The price difference between CFR and CIF is negligible.
"Even at $80/mt, nobody is buying," said the first Southeast Asian trader.
The second Southeast Asian trader agreed, adding that banks in China and several Asian countries had tightened their credit policy following the Qingdao port probe.
In June, Qingdao port halted shipments of aluminum and copper amid a probe into loan irregularities involving stocks in the warehouses.
"Most Chinese buyers have financing issues. Banks are not lending them money to import," the second Southeast Asian trader added.
Chinese copper importers are mostly traders who keep a close watch on LME and domestic copper prices for arbitrage opportunities.
Chinese sources were also hearing steady import premiums at similar level with the buying interest staying extremely weak.
An east China-based analyst said the import premiums were moving in a narrow range amid thin trade, while a north China-based trader heard steady premiums around $90/mt.
"We saw a drop of around $5/mt in the import premiums late last week but it regained the loss this week to $95-105/mt. There's really nothing much in the market," the eastern Chinese analyst said.
This eastern Chinese analyst added that Chinese market participants were unmoved though the import-related loss for Chinese imports had narrowed to Yuan 600-700/mt ($98-114/mt) from around Yuan 800/mt last week.
"Chinese market participants are not importing as they can't borrow from banks due to stringent credit policy following the Qingdao port probe," the eastern Chinese analyst said.
Chinese sources added that lower copper stocks in the country had probably cushioned the fall in domestic prices due to weaker LME prices.
China's copper stocks slipped below 80,000 mt in Shanghai Futures Exchange warehouses after four consecutive weeks of falls.
Inventories stood at 79,778 mt last Friday, down 7.8% week on week, the latest weekly data from the exchange showed.
Front-month September copper futures closed Wednesday at Yuan 50,210/mt on the SHFE, down from Yuan 50,570/mt last week.
Chinese domestic spot copper was around Yuan 50,500/mt Wednesday, down from Yuan 51,180/mt last Wednesday.
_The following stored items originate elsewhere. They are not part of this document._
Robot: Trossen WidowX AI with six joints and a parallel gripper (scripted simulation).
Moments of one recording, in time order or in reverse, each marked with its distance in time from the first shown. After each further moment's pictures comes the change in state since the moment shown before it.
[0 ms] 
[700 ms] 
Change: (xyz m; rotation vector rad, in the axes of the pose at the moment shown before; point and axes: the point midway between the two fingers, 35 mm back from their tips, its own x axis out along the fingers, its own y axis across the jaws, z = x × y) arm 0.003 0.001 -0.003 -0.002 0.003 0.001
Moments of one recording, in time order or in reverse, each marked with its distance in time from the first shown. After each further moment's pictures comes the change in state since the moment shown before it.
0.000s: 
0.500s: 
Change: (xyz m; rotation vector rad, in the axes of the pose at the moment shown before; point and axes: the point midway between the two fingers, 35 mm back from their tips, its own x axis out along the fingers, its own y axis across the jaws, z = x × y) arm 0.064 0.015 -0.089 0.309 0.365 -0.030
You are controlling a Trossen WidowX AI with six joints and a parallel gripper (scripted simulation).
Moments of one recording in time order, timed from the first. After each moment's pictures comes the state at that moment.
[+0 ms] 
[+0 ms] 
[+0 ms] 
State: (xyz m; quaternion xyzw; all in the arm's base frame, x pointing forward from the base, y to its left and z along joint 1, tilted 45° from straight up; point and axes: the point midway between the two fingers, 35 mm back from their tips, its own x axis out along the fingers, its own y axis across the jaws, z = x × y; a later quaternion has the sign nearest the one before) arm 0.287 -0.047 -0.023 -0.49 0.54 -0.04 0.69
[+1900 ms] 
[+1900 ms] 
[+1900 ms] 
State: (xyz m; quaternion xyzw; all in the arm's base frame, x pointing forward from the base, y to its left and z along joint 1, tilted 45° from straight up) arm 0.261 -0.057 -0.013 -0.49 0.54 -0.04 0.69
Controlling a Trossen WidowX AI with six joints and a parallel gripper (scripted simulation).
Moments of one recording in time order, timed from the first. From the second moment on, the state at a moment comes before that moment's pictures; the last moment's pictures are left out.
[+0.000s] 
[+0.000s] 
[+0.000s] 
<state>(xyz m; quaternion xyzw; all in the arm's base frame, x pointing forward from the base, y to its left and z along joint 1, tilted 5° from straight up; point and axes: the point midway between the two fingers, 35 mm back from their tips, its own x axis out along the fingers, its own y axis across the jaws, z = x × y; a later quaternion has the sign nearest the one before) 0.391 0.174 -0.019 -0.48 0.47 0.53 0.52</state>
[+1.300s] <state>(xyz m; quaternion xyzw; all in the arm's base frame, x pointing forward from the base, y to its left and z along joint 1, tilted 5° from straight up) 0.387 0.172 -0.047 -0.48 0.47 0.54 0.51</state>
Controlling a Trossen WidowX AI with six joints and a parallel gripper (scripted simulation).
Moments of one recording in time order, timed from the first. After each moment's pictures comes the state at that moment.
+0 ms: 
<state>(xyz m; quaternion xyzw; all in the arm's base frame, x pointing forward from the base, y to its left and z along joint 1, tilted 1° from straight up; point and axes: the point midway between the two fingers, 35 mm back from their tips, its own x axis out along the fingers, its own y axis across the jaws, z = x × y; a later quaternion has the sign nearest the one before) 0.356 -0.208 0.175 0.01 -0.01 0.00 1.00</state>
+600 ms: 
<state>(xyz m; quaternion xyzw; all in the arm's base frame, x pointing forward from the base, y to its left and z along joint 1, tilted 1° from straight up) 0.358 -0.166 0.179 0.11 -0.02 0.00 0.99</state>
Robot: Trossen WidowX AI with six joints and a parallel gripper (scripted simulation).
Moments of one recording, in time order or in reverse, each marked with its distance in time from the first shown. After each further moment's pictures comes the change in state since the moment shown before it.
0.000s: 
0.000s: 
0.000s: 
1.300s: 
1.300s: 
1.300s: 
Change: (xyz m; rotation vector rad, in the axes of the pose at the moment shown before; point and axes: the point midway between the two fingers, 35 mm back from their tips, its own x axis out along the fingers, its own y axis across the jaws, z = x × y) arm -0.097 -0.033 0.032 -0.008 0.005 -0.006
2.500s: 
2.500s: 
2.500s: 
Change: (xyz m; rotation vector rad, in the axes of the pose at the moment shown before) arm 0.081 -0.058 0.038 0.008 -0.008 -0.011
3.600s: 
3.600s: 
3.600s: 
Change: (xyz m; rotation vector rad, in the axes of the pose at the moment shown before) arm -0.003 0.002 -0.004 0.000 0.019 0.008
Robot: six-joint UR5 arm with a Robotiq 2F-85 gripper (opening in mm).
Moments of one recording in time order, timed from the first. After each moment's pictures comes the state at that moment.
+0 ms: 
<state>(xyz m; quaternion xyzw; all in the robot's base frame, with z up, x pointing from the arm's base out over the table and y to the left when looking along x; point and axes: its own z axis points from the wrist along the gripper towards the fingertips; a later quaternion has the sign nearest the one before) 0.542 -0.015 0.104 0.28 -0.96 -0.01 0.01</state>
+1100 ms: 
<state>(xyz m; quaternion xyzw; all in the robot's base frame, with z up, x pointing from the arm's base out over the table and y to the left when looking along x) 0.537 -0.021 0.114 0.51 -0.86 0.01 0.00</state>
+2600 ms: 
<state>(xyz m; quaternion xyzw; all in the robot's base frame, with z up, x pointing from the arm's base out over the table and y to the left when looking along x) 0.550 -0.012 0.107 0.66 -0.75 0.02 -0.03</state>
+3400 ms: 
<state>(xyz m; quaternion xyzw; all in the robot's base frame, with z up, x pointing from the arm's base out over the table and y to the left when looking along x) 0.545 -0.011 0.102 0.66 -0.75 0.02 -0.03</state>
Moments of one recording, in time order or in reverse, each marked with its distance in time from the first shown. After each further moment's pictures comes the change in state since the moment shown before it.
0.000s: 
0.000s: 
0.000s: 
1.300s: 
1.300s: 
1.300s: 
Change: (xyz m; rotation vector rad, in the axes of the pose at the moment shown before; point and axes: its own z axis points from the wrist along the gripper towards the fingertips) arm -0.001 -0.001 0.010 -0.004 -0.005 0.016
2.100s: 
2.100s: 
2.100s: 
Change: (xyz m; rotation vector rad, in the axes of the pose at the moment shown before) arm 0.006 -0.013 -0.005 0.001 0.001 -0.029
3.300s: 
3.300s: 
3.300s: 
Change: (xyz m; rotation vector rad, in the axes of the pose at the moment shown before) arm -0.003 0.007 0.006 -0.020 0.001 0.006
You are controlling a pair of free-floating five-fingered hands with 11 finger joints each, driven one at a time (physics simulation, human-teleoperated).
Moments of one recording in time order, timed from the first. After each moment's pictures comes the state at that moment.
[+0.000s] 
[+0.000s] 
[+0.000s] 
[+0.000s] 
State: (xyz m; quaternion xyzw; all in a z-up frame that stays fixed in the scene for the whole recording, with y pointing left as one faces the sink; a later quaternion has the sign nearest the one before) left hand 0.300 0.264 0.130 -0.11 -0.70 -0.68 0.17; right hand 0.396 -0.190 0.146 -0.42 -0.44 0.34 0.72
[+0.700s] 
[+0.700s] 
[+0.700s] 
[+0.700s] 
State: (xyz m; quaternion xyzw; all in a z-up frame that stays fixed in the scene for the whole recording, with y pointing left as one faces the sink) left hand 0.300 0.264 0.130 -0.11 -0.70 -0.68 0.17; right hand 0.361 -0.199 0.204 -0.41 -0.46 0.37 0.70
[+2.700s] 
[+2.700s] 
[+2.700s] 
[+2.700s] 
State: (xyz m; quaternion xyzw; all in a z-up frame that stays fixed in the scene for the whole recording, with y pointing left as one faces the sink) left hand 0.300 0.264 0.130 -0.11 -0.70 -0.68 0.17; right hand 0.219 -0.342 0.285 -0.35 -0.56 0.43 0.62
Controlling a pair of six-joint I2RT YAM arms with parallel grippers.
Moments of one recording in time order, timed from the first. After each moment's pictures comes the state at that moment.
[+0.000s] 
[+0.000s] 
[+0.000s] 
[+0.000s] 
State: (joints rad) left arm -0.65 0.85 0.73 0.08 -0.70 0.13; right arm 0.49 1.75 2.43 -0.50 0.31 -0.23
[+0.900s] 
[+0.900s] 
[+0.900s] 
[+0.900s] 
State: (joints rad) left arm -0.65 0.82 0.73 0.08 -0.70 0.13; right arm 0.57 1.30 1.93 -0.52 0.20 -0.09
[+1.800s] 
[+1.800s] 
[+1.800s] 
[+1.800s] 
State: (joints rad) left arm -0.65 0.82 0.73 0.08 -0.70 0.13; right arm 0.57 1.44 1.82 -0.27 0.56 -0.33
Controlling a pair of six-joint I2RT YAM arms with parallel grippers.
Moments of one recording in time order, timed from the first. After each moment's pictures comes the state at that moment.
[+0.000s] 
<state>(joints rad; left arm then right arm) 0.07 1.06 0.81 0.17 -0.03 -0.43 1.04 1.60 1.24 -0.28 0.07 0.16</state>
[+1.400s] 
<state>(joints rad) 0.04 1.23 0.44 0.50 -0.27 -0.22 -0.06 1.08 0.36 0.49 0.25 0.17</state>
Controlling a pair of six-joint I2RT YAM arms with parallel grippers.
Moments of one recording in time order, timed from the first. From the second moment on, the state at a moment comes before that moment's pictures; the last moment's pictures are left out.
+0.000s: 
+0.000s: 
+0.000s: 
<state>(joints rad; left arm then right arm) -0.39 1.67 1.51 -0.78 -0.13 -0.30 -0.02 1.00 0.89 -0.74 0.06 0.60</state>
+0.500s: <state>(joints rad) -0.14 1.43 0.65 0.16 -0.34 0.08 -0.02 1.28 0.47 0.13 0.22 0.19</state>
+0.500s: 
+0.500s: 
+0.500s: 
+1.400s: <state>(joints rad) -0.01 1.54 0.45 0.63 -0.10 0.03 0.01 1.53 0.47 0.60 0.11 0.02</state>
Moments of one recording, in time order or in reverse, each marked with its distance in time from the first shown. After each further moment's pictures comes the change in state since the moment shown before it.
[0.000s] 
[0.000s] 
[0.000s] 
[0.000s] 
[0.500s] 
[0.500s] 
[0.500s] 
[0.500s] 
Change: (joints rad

The LME official cash price for copper stood at $6,965-6,965.50/mt Tuesday compared with $7,095-7,096/mt a week ago.
Meanwhile, Chinese spot copper concentrate treatment and refining charges (TC/RCs) generally were steady at $100-110/mt and 10-11 cents/lb, respectively, unchanged from the previous week, industry sources said.
TC/RCs -- fees charged to miners by smelters to treat and refine copper concentrate to produce copper metal -- typically rise when concentrate supply is ample and fall when supply is tight.